With regard to the expression, "hospitals or homes approved by the Minister," I should like to put this for consideration to Deputies. The Minister always had that power with regard to the national health scheme. We did not want people going into what are not exactly private homes but places where people are kept, such as places beside the sea, and some of which are more of a boarding-house than a private home. The line has to be drawn somewhere. For that reason, it is necessary to have the expression, "hospitals or homes approved by the Minister". The regulations lay down the conditions necessary to qualify. The same will be here, I expect. There will not be a question of disqualifying any ordinary hospital or home. That brings us to the point about the six weeks for the ordinary case and two weeks for the maternity case. In some of these private homes, people are kept over a long period. I myself have known fairly wealthy old people go into a private home and stay there for months and have a good rest, a good time and be well looked after. We do not want the fairly wealthy person—Iuse the words "fairly wealthy"—to avail of our scheme, to get £3 10s. a week out of it, and help them to stay in a private home for many months. That is the reason for the limit which is put there. However, Deputies will notice that it is subject to an extension where a case is made that an extension is necessary for medical reasons.

I pointed out the difference between Section 15 where free institutional attention is given in a maternity case and Section 14 under which a person, say, of the middle income class is charged 6/- a day in respect of institutional treatment. Take, for instance, two women—one looking for treatment under Section 15 and the other looking for treatment under Section 14. Let us assume that they take that treatment in the ordinary institutional way under the health authority. One of them is charged 6/- a day—that is the non-maternity case—and the maternity case is not charged anything. But if these two people elect to go to a nursing home then the maternity case loses the advantage that is assured to her under Section 15 and she is charged the 6/- a day as if she were an ordinary non-maternity case.

If she chooses her own home or hospital that is true.

Can the Minister give any explanation for that?

Just that I do not think, as I said before, that local authorities should be asked to pay for the fancy of a person like that. A local authority is providing the best possible serviceboth in its own institutions and in the voluntary hospitals to which it sends its patients. If local authorities send their patients to places where they can get the best possible treatment, then I think they are doing their duty. If a patient, through some whim, says: "I want to go to another hospital— one of my own choice", I think the local authority can say: "Well, in that case, we cannot give you the subvention."
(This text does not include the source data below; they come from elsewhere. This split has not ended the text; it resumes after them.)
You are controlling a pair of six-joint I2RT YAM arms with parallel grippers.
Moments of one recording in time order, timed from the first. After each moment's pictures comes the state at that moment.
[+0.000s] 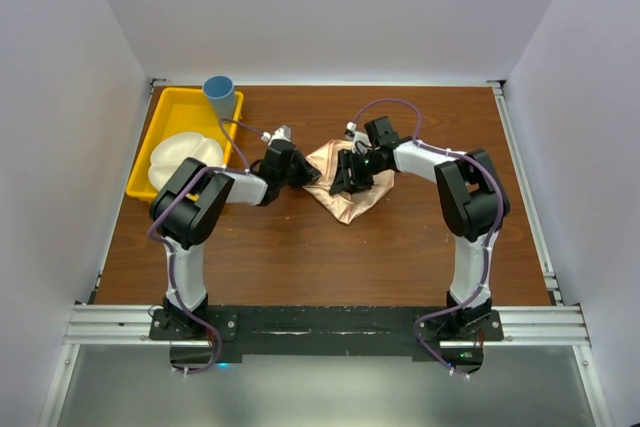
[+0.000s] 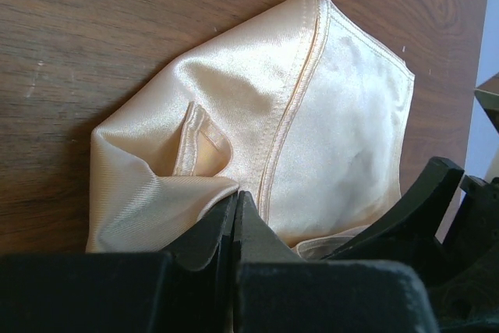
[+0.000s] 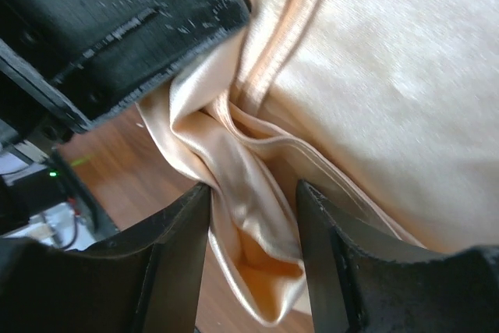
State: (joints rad) left arm -0.50 1.98 0.96 0.44 0.07 -0.93; right arm 0.40 2.03 1.31 -0.34 -0.62 0.36
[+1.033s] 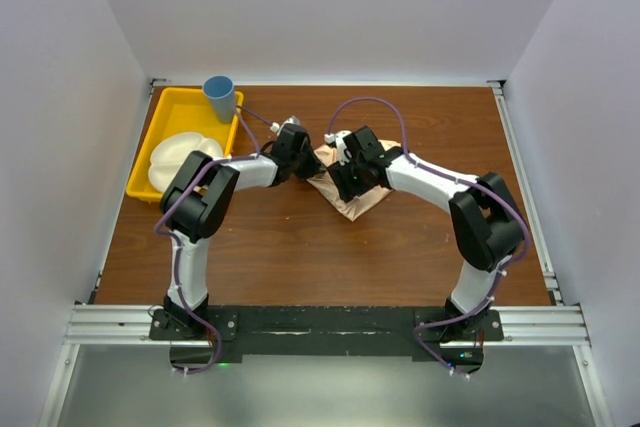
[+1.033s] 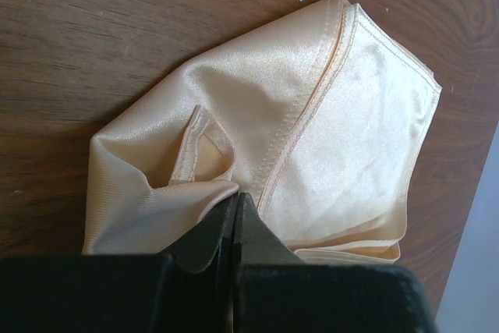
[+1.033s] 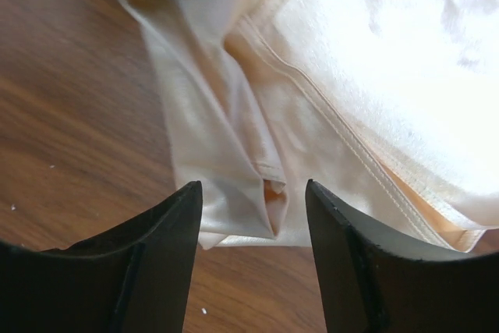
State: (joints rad) left arm -0.51 2.07 1.22 0.11 0.06 -0.96; right arm 0.60 1.80 1.22 -0.43 -0.03 0.03
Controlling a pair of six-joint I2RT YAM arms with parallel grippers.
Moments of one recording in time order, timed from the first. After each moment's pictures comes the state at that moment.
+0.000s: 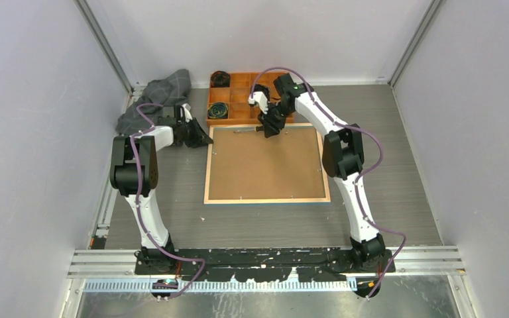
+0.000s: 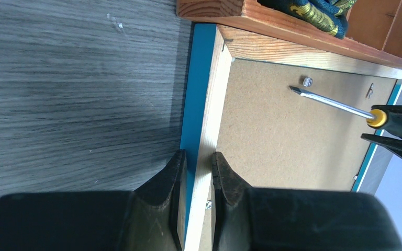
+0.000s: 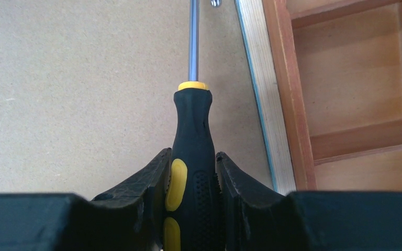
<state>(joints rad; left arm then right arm) -0.02 2.00 1.25 -0.15 0.47 -0.50 0.41 2.46 2.30 -0.99 -0.56 -0.78</state>
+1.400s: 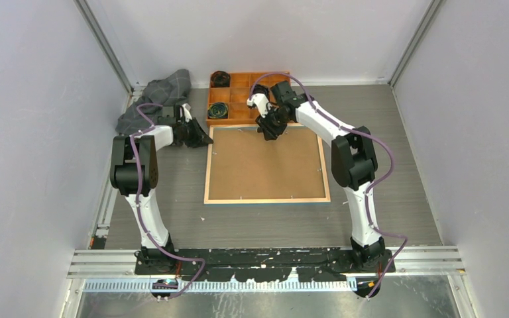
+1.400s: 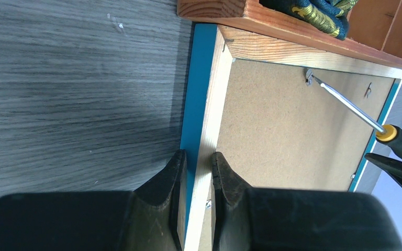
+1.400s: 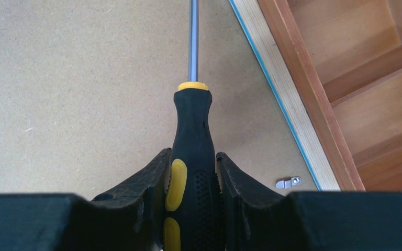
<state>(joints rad) -0.02 2.01 1.26 -0.16 0.48 -0.50 0.48 2.20 1.89 -0.70 -0.34 -0.50</state>
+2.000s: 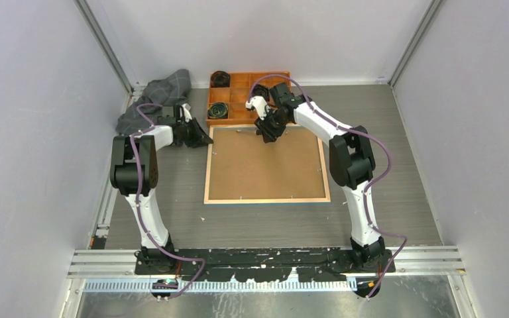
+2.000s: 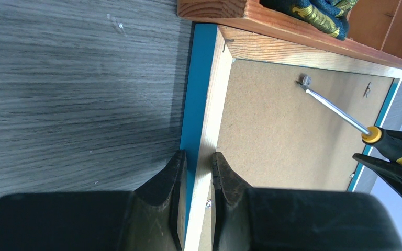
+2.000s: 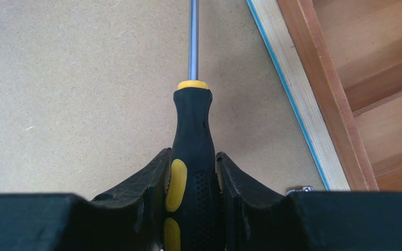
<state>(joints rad) -0.02 2.01 1.26 -0.17 0.48 -0.50 0.49 2.23 1.90 -0.71 -0.35 -0.51</state>
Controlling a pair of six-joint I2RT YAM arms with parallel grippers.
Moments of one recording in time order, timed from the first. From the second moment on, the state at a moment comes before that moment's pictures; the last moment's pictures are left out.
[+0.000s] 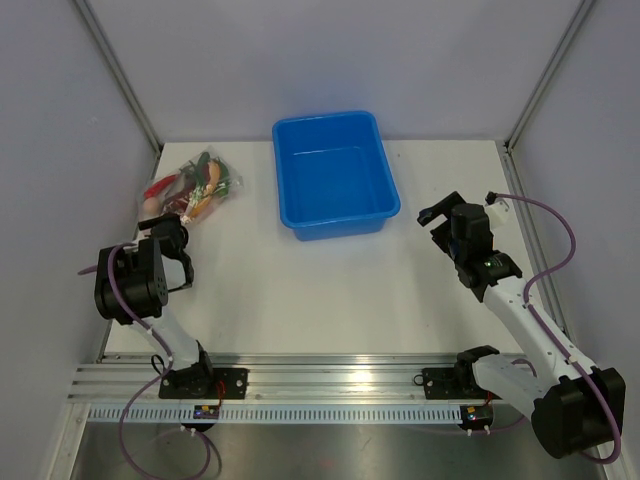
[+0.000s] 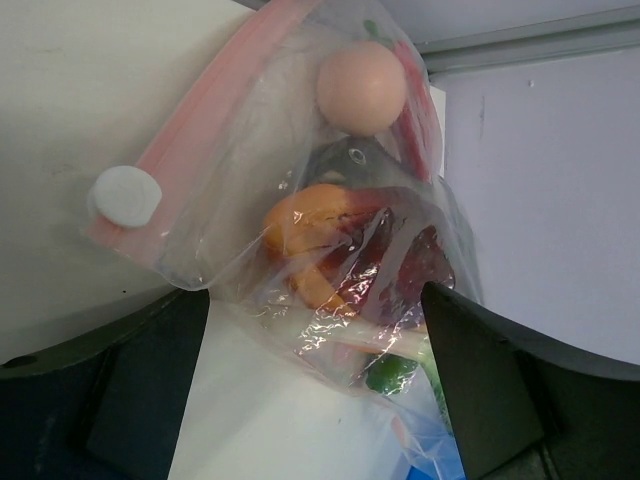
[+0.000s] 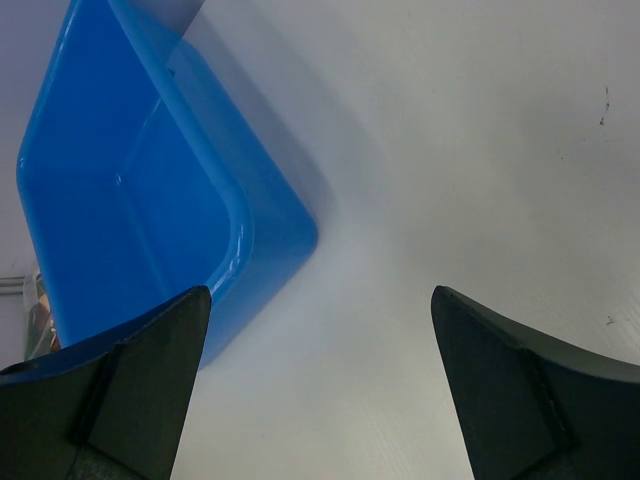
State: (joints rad) left arm 0.26 1.76 0.51 0.82 -0.40 -1.39; right arm 0.27 1.00 0.75 -0.28 0.32 0.95
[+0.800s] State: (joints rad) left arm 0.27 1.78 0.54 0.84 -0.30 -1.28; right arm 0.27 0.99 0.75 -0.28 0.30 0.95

Withdraw the subvention, yes, but why withdraw the 6/- a day which is guaranteed to her under Section 15? The Minister has had put before him very clearly the inadequacy of the number of beds in quite a very large number of our counties. It has been made clear to him that the fact that a large number of maternity cases like to go to nursing establishments of their own choice is of very great convenience at the present moment to local authorities and is a very great help to the class of people under Section 13 who require institutional maternity treatment. Why should the Minister arrange that, say, financial facilities that are very definitely prepared for the maternity case under Section 15, as compared with the ordinary medical cases under Section 14, should be wiped out just because a woman requiring maternity treatment goes to a private nursing home? I move to report progress.

Progress reported; the Committee to sit again.
The Dáil adjourned at 6 p.m. until 3 p.m. on Tuesday 23rd June, 1953.